1. Field of the Invention
This invention relates to electric power-generating devices such as wind turbines and ocean current turbines, and more particularly to a method and apparatus for distributing to various gearboxes the input torque characteristic of low rotational velocity high-torque operation of wind or water turbine blades.
2. Description of the Prior Art
Many electric power-generating devices, such as wind turbines and ocean current turbines, benefit from economies of scale, yielding lower costs for generated electricity with larger power generation per unit. This increase in power is often accompanied by a reduction in rotational velocity of the power input shaft, resulting in a large increase in torque. Because electric generators require rotational velocities tens to hundreds of times greater than the rotational velocity of the input shaft, a speed increasing gearbox is often applied between the power input shaft and the generator. Generally, torque (.tau.) delivered by the power input shaft to the speed-increasing gearbox for such applications is given by EQU .tau.=P/.omega. (1)

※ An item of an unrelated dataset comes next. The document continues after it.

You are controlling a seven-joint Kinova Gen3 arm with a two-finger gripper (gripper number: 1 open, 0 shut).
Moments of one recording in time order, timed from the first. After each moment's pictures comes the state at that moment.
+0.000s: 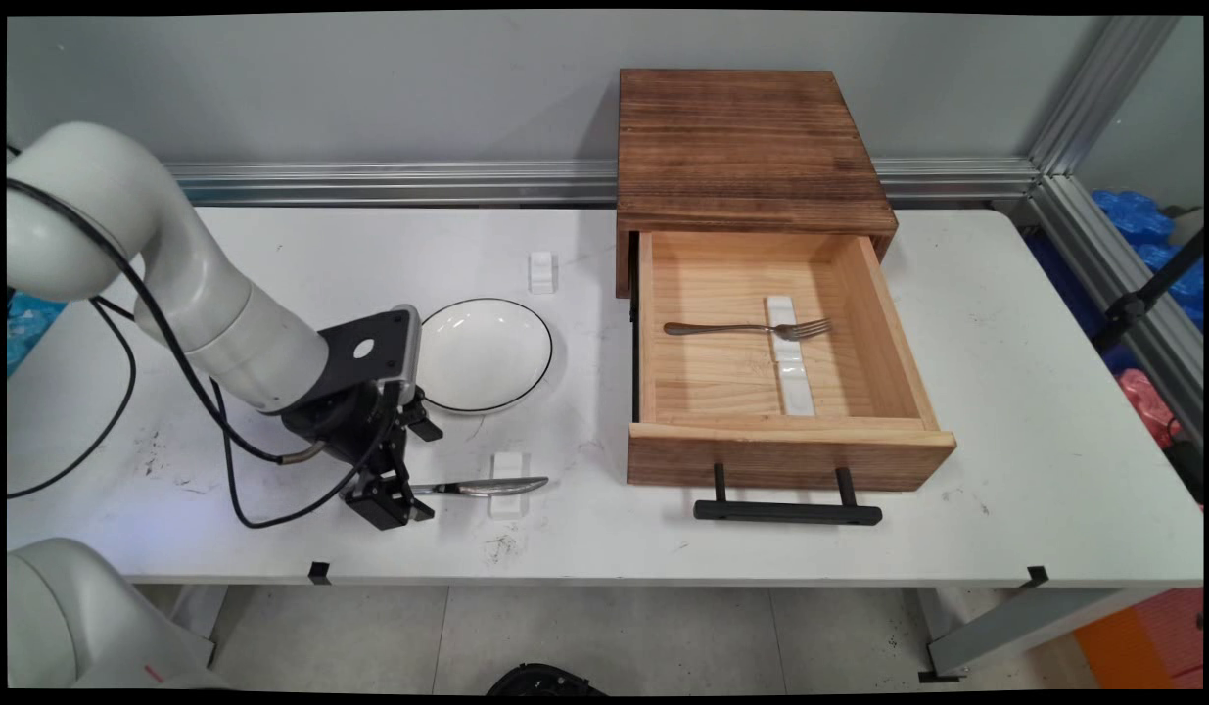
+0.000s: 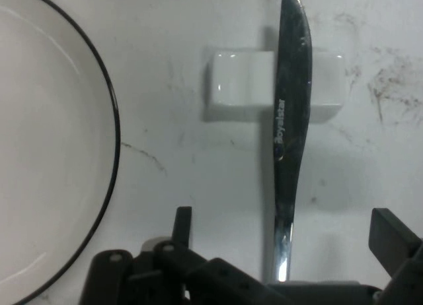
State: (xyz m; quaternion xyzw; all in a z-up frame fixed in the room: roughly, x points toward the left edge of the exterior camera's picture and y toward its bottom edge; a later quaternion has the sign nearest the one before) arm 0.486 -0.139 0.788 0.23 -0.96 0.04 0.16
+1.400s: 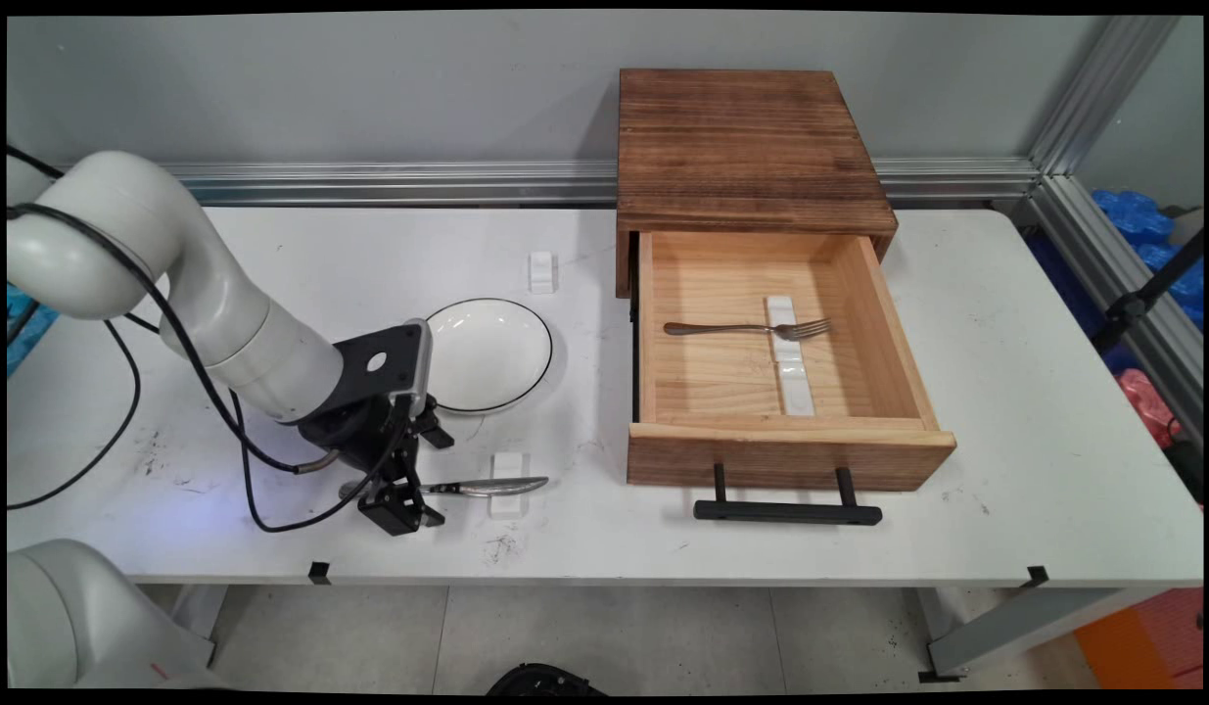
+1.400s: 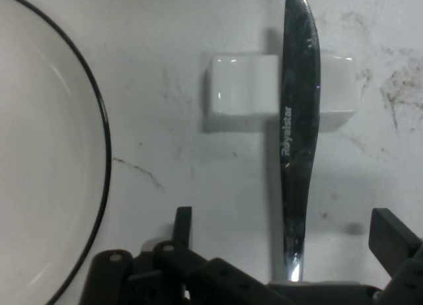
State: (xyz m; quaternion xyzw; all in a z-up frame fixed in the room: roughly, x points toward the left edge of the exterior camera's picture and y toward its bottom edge) arm 0.485 -0.145 0.767 0.22 -0.96 0.04 0.17
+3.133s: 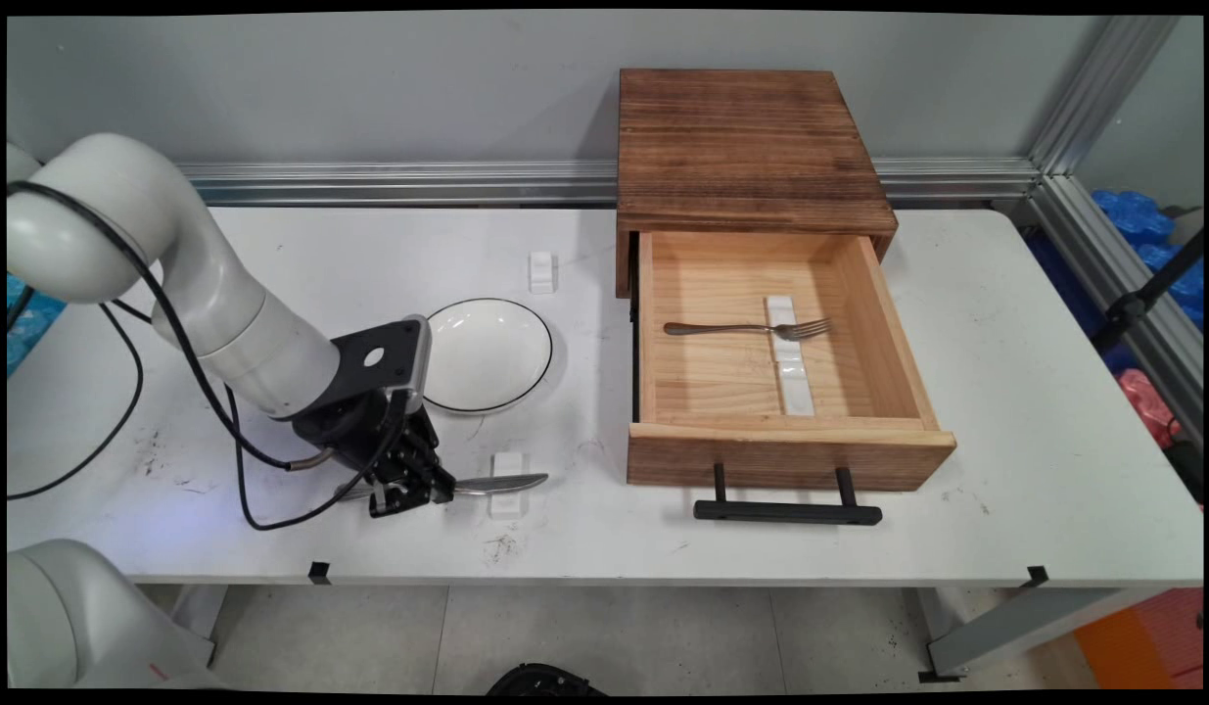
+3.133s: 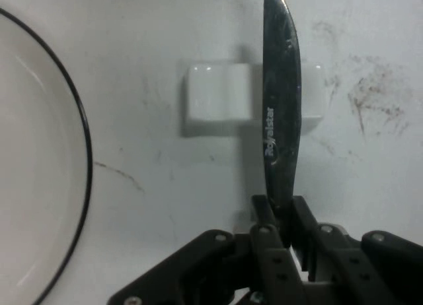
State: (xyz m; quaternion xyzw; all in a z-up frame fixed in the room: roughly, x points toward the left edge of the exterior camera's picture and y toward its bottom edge) arm 0.482 -0.144 0.780 0.22 -0.96 0.03 0.17
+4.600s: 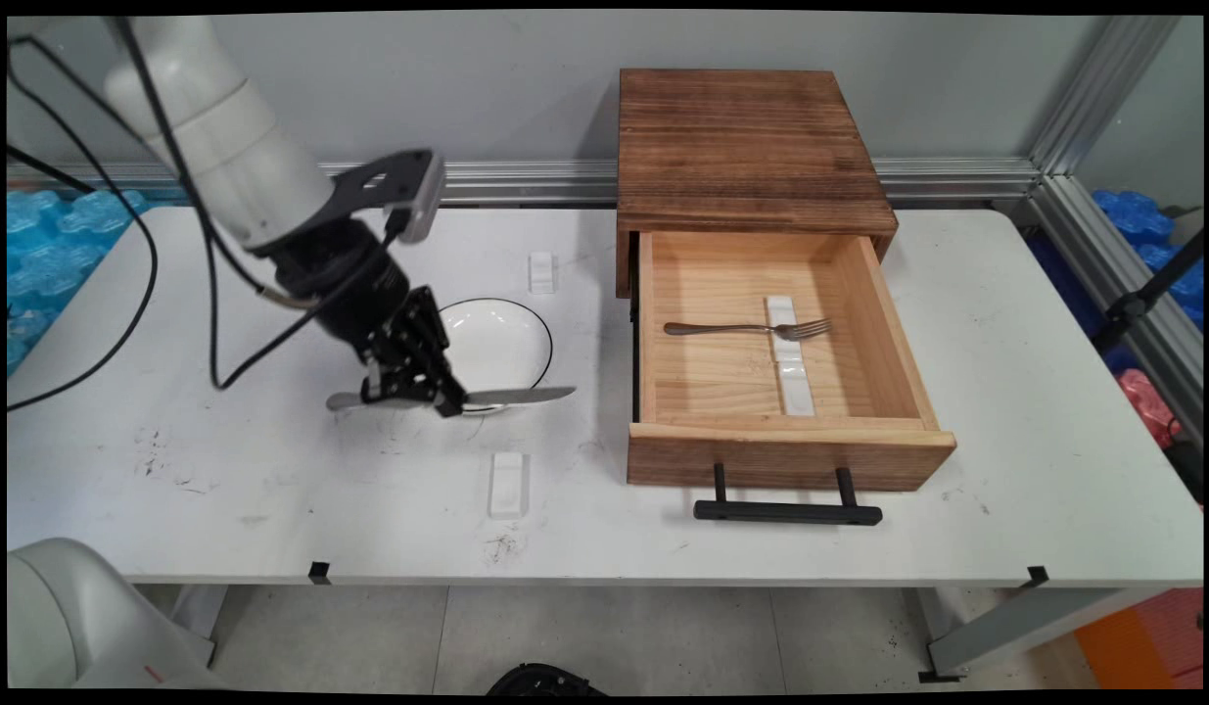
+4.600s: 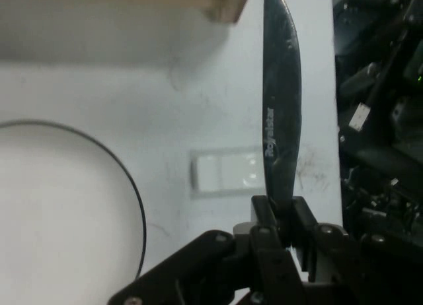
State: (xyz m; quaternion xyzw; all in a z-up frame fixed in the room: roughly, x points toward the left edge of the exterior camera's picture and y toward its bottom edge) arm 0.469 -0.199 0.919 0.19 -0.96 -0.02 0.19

where P is the power and .omega. is the rotational velocity of the power input shaft. Costs of conventional gearboxes (planetary, helical, etc.) increase exponentially with increased torque, diminishing the beneficial effects of increased scale. In addition, such high torque gearboxes must generally be custom designed and manufactured for specific application, further increasing their costs.
It is desirable to provide a way of reducing the torque on gearboxes resulting from slow moving turbine blades.
Prior art shows several inventions with multiple motors driving a single power output shaft, an application significantly different than the present application. Electric generating systems have been shown in the art to use multiple generators powered by a single gearbox. In each invention, the division of this power generating capacity to the multiple generators is done for power quality considerations. Division of gearboxes is becoming rare in recent commercial applications, largely because the cost of many small generators often exceeds the cost of a single large generator with the same capacity.
In addition, as turbines grow in size, the size and weight of individual components grow as well. Wind turbines place these components on top of a tower, presently stretching to over 60 m above the ground, while ocean current turbines are located at sea, where they can only be accessed by boat. The size of the components necessitates very large lifting equipment, making both the land-based cranes and ocean lifting equipment extremely costly. It is desirable to provide a way of reducing the weight and size of individual components of electricity generating equipment.
By dividing the powertrain into smaller components, generating systems receive an element of redundancy. For example, when ten small gearboxes and generators split the system's load, if one gearbox or generator experiences a fault, the system's capacity may only be reduced by 10%, allowing the system to remain active. A single set of components loses all of its capacity when a single component experiences a fault. It is desirable to provide a way of establishing reliability through redundancy in generating systems.